Через очки его близорукие усталые глаза рассматривали меня со сдержанным любопытством человека, познакомившегося в своей жизни с десятками тысяч людей и забывшим фамилии большинства из них. «Без бороды он похож на бухгалтера из провинции! — подумал я. — Бухгалтер небольшой фирмы по продаже… ну, скажем, рефриджерейтеров. И не новых, но подержанных рефриджерейтеров. Но он ведь действительно из провинции, из штата Нью Джерси, из городка Патерсон. В Патерсоне жил другой их знаменитый поэт, Вильям Карлос Вильямс…» Я повторил мою фамилию. И спросил лишь для того, чтобы что-нибудь сказать:
— Давно вы знаете Андрея?
Ленька губами, глазами и руками делал мне знаки, которые я расшифровал без труда: мол, давайте Поэт, пиздите, знакомьтесь, делайте энергичные «паблик релэйшанс». Вы сидите с одним из «right people». Ленька был помешан на райт-пипл.
— Очень давно. Лет пятнадцать уже, по меньшей мере.
— Вам нравится то, что он пишет?
— Да. Очень. А вам? — Старый плут уловил в моем вопросе миниатюрный взрыв, маленькую революцию против.
— Мне? Мне его стихи совершенно не интересны.
Ленька не одобрял такого подхода к паблик реэлэйшанс, он выпятил губы и покачал головой.
— А почему, позвольте узнать? — заинтересовался Гинзберг.
Теперь уже и я сам не одобрял своего подхода к райт-персон и к паблик релэйшанс, но деваться было уже некуда.
— Видите-ли… — Сбежавшее с моих губ мне тотчас же стало неприятным, это нерешительное «видите-ли…».Я гордо прыгнул в океан. — Я считаю его стихи пустыми, трескучими и эстрадными, а самого Вознесенского — ловким манипулятором, умудряющимся там, в Советском Союзе, иметь имидж советского верноподданного, а здесь — имидж бунтаря и едва ли не борца против советской власти. Мне неприятен этот тип функционера от литературы.

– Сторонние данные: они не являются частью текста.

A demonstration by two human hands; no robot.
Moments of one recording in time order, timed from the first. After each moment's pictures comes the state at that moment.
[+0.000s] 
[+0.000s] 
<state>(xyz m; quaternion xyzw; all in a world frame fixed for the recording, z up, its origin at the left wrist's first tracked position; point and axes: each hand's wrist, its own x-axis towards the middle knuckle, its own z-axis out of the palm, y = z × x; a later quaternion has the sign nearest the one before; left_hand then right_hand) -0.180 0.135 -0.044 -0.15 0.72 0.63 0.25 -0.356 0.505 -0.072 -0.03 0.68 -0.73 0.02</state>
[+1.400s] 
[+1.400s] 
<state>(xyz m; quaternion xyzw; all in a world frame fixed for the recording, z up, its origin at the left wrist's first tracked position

— Есть такое русское выражение, Аллен, — вмешался Ленька: — «И рыбку съесть, и на хуй сесть».
Вот в таких вот ходах и заключалась Ленькина прелесть. Друг все же был для него важнее всех его жизненных принципов. Он мог тактично смолчать. Но он выступил против райт-персон на моей стороне. Публично.
— Верно, — просиял я. — Именно Андрей Андреевич Вознесенский. Существует более приличное выражение: «Сидеть одной жопой на двух стульях». Он — сидит. И может быть, все его литературное поколение.
«Уф, — подумал я, закончив. — Ну наговорил! Гинзберг ведь принадлежит к тому же поколению, и стихи его тоже эстрадные, и бунтарем его сегодня назвать трудно».